Tim Bovee (pronounced BOH-vee) is an editor and project manager with the Washington, D.C., bureau of a global news agency, the Associated Press. He was born in 1946 in Shawnee, Oklahoma.
He got his first job a journalist in 1965, as a newsman at a small radio station, KNOR, in Norman, Oklahoma. After military service in Vietnam and Turkey, in the 1970s he worked as English editor of The East magazine in Tokyo. In 1979 he entered newspaper journalism with the Clinton Daily News in Clinton, Oklahoma, and in 1980 joined the AP in Oklahoma City, He was the AP's Michigan business writer in Detroit from 1984 and since 1987 has worked in the Washington Bureau, handling the 1990 census, elections, technical projects and investigative reporting.

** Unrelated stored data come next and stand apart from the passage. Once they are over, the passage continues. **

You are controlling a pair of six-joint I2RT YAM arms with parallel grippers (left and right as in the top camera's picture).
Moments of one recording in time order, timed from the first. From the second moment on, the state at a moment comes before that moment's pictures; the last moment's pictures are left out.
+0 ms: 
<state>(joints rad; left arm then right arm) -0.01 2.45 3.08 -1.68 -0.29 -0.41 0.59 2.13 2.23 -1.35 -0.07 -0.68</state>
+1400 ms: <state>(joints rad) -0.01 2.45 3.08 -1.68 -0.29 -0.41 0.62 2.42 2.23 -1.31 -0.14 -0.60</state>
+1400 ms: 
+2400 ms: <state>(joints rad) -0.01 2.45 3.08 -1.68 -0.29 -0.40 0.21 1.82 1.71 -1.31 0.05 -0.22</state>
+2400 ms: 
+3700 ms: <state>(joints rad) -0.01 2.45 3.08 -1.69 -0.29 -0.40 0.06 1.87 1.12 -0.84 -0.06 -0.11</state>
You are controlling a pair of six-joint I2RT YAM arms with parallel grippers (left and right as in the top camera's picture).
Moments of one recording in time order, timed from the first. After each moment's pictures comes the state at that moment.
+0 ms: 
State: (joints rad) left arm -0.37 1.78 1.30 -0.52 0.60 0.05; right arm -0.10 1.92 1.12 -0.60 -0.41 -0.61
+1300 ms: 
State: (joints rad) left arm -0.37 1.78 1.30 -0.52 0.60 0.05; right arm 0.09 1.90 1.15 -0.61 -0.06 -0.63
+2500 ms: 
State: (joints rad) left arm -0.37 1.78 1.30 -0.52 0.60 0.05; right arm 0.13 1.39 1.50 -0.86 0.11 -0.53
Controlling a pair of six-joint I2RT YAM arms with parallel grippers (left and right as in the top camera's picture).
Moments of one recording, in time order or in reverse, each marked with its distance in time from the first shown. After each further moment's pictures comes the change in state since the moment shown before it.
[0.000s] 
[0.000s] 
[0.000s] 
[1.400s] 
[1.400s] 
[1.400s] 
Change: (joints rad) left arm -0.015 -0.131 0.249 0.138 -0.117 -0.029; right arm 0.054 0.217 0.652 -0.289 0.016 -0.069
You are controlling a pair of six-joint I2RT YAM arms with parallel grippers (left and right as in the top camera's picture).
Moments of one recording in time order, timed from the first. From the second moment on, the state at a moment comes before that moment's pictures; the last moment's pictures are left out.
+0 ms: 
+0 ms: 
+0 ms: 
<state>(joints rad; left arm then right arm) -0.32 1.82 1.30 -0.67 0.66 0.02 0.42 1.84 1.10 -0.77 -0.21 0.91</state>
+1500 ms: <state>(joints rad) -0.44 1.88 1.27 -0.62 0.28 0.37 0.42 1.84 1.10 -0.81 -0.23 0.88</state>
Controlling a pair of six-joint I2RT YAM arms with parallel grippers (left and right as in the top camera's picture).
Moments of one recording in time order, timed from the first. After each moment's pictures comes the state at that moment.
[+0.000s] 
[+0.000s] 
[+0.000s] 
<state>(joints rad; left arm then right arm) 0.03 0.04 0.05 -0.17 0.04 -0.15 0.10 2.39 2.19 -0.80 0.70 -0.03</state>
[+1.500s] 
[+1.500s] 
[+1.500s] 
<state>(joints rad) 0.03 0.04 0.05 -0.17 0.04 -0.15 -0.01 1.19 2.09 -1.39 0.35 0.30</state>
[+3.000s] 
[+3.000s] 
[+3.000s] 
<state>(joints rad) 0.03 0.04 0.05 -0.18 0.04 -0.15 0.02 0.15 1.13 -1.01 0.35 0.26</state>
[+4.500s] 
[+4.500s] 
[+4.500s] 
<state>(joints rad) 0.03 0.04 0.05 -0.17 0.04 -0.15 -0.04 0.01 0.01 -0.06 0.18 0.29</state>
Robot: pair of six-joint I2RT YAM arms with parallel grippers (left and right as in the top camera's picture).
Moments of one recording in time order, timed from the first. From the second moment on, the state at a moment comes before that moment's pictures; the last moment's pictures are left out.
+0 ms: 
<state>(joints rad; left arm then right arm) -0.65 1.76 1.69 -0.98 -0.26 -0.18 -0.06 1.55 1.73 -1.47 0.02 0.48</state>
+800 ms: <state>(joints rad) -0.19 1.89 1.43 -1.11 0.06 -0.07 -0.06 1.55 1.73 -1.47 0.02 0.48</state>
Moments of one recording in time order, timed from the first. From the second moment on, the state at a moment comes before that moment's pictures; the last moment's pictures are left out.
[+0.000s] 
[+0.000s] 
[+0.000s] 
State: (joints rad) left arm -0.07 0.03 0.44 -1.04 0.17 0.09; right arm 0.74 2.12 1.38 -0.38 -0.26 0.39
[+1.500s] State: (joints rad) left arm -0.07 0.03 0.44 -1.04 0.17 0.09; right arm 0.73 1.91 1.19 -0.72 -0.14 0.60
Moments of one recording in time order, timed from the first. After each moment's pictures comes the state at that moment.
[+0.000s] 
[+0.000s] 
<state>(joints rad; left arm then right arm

Bovee was among the early experimenters in periodical publishing on the World Wide Web, well before Slate and Salon entered the field. In 1995 he started WebRunner magazine, a monthly collection of essays on political and social issues.
In 2001, he began DayPoems, a large repository of poetry past and present, as an ambivalent way of higlighting, while hiding, his own accomplishments as a poet.
Bovee is a member of the Federal Club of the Human Rights Campaign, the largest American gay rights lobbying group, the Leadership Council of the National Gay and Lesbian Task force, and Equality Virginia.
Bovee's langugage skills cover the usual suspects: A smattering of French and Spanish, a phrase or two in Chinese and Turkish, a fair degree of fluency in Japanese, aspirations toward Lojban, as well as Perl, Pascal, Delphi, VBScript, JavaScript and plain-vanilla BASIC.
Bovee presently resides in Portland, Oregon.